# YOUR ASSIGNMENT
Starting at the first line of the records below, transcribe each line exactly, ending with the line that contains "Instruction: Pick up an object".

# SUPPLIED DATA
-- Opening Marker --

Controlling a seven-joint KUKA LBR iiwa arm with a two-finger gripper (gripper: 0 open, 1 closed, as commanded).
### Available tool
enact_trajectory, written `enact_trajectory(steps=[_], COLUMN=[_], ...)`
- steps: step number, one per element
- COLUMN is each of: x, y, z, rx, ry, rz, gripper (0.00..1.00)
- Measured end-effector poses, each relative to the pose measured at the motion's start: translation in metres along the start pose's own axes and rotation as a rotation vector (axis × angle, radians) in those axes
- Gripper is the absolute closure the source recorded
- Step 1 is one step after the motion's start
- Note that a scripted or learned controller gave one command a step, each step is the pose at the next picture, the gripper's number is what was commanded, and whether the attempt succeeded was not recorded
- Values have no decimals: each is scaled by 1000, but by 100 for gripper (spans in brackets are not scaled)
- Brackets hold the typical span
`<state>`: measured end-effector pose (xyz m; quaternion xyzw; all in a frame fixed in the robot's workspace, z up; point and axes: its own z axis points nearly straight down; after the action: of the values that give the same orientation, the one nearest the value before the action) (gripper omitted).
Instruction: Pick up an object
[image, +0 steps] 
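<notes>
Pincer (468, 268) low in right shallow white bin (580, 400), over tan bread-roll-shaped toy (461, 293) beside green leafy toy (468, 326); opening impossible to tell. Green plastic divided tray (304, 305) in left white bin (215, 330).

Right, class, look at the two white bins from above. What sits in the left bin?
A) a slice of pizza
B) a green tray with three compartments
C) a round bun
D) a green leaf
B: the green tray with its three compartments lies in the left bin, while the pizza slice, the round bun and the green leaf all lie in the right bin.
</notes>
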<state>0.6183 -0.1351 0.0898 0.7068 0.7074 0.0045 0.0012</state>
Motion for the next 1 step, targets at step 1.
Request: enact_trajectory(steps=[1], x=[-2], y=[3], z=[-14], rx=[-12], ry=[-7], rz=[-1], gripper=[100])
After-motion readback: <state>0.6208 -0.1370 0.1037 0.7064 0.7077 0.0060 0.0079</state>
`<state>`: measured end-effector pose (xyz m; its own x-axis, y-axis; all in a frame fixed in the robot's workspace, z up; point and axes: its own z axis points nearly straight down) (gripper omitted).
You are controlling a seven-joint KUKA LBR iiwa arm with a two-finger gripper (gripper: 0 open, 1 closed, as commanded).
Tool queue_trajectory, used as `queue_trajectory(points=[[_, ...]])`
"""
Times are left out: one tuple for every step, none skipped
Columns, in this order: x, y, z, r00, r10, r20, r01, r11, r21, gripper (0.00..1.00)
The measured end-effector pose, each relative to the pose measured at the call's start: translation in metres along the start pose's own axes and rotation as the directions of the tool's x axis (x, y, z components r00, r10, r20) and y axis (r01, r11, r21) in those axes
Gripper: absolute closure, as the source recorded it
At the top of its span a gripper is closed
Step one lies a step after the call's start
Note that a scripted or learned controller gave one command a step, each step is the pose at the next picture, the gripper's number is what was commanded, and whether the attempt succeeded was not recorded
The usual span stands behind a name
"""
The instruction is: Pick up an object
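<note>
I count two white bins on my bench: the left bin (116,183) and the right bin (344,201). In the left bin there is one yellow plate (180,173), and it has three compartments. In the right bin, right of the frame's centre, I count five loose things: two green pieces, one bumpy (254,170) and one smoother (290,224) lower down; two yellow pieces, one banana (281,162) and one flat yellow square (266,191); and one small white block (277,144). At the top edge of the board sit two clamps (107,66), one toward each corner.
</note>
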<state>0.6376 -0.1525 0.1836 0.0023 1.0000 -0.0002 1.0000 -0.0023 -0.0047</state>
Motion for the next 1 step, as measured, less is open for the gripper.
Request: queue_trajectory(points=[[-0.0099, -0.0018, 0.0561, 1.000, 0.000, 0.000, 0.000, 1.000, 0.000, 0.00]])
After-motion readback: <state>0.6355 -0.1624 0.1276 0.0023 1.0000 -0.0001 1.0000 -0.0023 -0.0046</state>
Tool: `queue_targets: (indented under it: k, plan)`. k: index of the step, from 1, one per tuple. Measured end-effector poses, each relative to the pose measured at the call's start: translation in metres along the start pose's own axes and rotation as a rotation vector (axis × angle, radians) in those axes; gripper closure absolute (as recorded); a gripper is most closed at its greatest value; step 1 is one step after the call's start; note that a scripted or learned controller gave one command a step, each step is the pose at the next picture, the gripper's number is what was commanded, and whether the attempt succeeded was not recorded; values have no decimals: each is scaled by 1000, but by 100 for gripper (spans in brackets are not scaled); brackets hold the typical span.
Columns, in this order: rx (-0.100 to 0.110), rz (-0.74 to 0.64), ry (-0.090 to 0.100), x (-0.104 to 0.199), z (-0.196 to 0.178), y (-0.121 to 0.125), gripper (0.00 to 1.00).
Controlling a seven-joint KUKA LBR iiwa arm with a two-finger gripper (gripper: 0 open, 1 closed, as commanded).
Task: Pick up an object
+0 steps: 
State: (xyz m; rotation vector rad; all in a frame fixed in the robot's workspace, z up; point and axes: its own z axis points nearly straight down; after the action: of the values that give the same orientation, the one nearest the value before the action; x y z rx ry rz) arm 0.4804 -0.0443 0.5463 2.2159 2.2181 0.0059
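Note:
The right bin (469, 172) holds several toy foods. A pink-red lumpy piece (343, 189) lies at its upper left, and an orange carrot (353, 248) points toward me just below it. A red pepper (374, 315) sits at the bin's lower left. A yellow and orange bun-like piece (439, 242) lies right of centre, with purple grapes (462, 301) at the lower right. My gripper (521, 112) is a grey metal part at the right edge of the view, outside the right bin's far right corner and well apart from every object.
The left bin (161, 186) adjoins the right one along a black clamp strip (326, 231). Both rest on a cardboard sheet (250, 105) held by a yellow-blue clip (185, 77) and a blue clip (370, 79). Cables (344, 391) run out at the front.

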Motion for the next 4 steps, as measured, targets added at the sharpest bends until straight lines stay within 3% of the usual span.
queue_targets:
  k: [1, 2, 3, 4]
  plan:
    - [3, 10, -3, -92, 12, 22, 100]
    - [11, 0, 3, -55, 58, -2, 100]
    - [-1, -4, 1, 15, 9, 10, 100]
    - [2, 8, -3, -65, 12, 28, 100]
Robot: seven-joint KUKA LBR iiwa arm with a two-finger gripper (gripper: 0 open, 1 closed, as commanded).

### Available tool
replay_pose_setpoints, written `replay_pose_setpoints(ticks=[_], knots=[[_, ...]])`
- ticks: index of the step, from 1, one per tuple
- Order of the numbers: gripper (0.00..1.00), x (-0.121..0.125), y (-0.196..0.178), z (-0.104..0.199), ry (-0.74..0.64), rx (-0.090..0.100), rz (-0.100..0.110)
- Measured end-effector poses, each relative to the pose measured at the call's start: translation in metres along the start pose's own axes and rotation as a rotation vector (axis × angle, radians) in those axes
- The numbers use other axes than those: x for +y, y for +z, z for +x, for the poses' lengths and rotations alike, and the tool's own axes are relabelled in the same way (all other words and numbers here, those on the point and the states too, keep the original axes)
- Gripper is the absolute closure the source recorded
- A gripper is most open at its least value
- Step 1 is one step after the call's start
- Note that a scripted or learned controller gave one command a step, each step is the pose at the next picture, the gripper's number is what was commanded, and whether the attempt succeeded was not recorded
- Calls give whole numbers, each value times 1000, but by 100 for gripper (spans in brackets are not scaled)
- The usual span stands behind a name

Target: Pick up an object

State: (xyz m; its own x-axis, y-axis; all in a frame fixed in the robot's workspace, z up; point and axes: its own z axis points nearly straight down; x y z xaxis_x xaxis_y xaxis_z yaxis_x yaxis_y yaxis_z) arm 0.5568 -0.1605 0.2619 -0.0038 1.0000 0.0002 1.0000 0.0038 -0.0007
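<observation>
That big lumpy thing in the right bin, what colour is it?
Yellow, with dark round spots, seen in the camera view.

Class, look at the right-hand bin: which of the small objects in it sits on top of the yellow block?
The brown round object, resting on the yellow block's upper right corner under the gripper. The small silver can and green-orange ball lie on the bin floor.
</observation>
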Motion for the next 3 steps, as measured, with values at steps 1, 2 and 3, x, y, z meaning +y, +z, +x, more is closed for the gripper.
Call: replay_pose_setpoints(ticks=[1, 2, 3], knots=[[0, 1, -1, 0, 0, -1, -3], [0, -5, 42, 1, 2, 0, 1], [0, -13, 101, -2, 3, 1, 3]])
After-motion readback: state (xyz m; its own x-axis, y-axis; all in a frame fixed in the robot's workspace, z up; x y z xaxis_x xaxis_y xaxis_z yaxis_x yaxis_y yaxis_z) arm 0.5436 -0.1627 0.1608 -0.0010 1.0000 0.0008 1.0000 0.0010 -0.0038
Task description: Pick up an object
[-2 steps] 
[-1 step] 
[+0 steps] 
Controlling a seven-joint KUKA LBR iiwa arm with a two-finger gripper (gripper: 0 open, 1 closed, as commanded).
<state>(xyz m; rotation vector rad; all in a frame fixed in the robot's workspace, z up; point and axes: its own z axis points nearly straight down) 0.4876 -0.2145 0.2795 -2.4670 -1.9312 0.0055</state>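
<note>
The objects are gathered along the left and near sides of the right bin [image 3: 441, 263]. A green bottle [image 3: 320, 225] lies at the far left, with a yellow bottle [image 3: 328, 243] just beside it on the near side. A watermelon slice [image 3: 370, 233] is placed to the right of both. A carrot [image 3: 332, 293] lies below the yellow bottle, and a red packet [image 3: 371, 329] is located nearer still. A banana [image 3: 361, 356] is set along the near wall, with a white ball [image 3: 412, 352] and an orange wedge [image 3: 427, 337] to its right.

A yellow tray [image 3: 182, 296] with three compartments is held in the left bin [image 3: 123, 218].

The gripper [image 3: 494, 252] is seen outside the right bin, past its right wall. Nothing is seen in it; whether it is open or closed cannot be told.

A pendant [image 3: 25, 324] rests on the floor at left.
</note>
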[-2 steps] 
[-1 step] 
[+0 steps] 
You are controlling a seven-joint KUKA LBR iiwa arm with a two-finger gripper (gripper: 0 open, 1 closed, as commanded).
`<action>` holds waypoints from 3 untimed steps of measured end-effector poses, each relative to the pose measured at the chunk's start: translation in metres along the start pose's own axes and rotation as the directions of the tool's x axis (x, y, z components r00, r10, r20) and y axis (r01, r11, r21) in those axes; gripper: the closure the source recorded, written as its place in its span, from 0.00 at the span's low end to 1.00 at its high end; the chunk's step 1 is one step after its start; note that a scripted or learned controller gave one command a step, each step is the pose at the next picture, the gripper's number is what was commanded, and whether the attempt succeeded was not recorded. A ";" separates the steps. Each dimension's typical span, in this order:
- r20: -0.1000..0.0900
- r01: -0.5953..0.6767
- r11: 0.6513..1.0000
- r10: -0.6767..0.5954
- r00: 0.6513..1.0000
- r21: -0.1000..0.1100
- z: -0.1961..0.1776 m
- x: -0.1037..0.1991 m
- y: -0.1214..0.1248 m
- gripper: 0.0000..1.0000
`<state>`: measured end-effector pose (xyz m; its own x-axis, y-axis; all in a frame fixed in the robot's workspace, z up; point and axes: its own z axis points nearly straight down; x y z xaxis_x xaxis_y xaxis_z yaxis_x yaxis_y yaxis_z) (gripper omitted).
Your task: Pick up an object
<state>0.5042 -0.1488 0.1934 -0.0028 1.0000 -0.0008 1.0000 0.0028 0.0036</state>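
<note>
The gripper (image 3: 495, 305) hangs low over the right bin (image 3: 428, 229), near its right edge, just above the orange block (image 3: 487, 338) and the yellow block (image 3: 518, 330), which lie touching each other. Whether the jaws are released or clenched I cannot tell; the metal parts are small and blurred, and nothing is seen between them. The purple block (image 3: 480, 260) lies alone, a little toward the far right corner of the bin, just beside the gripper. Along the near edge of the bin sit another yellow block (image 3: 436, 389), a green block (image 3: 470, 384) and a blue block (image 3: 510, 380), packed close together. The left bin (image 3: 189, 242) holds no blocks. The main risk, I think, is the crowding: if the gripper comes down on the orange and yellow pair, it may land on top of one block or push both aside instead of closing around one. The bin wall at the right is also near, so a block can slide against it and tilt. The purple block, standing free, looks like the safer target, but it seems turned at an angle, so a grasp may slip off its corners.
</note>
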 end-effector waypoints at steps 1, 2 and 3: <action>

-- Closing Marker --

# EXERCISE RESULT
Controlling a seven-joint KUKA LBR iiwa arm with a two-finger gripper (gripper: 0 open, 1 closed, as commanded).
### Available tool
enact_trajectory, written `enact_trajectory(steps=[_], COLUMN=[_], ...)`
- steps: step number, one per element
- COLUMN is each of: x, y, z, rx, ry, rz, gripper (0.00..1.00)
- Measured end-effector poses, each relative to the pose measured at the motion's start: translation in metres along the start pose's own axes and rotation as a rotation vector (axis × angle, radians) in those axes
- Gripper is the absolute closure the source recorded
- Step 1 is one step after the motion's start
- Note that a scripted or learned controller gave one command a step, each step is the pose at the next picture, the gripper's number is what was commanded, and whether the attempt succeeded was not recorded
- Values have no decimals: each is scaled by 1000, but by 100 for gripper (spans in brackets are not scaled)
- Brackets hold the typical span
`<state>`: measured end-effector pose (xyz m; quaternion xyzw; all in a frame fixed in the robot's workspace, z up; point and axes: its own z axis points nearly straight down; after the action: of the values that give the same orientation, the one nearest the value before the action) (gripper omitted).
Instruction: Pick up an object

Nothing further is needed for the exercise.